Directions for this task
Search the material for the word "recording" and report each line where it turns up.

Available records
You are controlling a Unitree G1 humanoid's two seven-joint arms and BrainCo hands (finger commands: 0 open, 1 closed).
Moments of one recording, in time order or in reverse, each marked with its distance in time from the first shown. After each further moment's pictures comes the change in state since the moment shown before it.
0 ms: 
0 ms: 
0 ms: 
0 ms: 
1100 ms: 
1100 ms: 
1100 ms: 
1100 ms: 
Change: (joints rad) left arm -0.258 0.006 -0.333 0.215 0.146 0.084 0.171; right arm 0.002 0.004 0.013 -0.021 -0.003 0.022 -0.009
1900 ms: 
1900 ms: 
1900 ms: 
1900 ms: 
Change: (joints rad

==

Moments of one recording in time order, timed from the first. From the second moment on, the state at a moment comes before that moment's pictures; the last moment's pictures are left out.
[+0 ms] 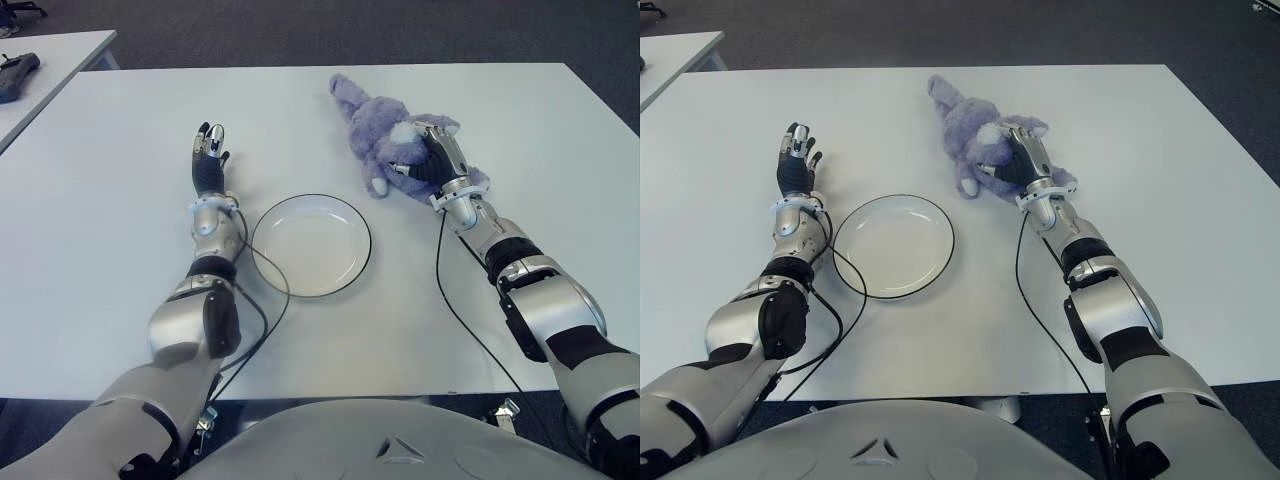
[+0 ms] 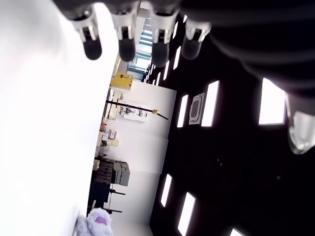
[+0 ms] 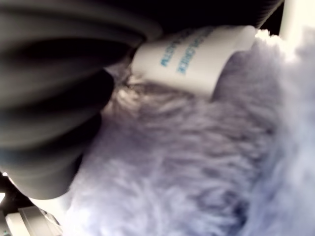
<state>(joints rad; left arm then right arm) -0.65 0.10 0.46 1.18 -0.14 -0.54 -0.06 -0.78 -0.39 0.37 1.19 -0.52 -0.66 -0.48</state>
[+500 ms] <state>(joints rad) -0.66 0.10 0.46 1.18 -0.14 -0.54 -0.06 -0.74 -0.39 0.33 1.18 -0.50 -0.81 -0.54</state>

Exercise answer
Moments of one recording, in time order or in reverse, each marked with its distance in time from the first shown. After each further moment's pictures comes the change in state since the moment shown before it.
Moments of one recording in time order, timed from the first. From the second moment on, the state at a moment comes before that moment's pictures; the last moment's pictures are left out.

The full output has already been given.